Barnett reaches back to 1903 for a key moment in the Tibetan saga. That's when the British forces crossed into Tibet, killing about 4,000 people in the process. "It was really a shameful episode," he says. "The British had no reason to invade Tibet. ... They suddenly made Beijing worried about its back door." Worried that Britain would start carving up its territory, in 1910 the Manchu Dynasty decided to invade Tibet and call it a province.

Before then, Tibet has been a protectorate, with a Chinese governor. The Manchu Dynasty collapsed, and Tibetan soldiers drove the Chinese out. Barnett says China "never forgot that bloody wound." That's why the Chinese began making such a direct claim on Tibet.

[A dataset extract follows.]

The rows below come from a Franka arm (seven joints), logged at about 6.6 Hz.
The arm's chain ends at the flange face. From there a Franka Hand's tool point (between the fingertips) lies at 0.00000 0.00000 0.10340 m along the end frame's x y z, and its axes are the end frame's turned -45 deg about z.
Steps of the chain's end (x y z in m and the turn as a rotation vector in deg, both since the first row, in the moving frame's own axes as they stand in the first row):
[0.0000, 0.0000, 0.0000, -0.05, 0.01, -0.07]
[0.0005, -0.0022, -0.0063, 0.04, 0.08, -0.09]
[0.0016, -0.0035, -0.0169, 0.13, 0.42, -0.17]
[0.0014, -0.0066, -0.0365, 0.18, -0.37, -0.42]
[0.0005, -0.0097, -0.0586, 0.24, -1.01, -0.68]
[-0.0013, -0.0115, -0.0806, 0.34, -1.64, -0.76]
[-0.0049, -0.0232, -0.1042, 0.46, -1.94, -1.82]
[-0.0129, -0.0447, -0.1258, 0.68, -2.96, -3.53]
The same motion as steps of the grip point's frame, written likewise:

As the Chinese empire was replaced by a modern state, Chinese nationalism became a cultural force. "The Communist party came to power in China by saying we had been humiliated for 150 years by the western powers in China and we're never going to let that happen again," Barnett says. "The Tibet issue directly challenges that kind of basic notion of what it is to be Chinese."

In 1951, Barnett relates, China "forced" Tibet to sign an agreement recognizing that Tibet is part of China. The Dalai Lama has lived in exile since. Now Tibetan activists and their allies are calling for China to leave Tibet entirely — even as the Dalai Lama maintains he's not seeking full sovereignty for his native land.

Barnett says the Dalai Lama is seeking a relationship with China that would give Beijing control in the arenas of defense and foreign affairs. The professor describes those terms as in keeping with the 1951 agreement. "But, of course, China now won't allow any vagueness," he says. "That's really what's happened."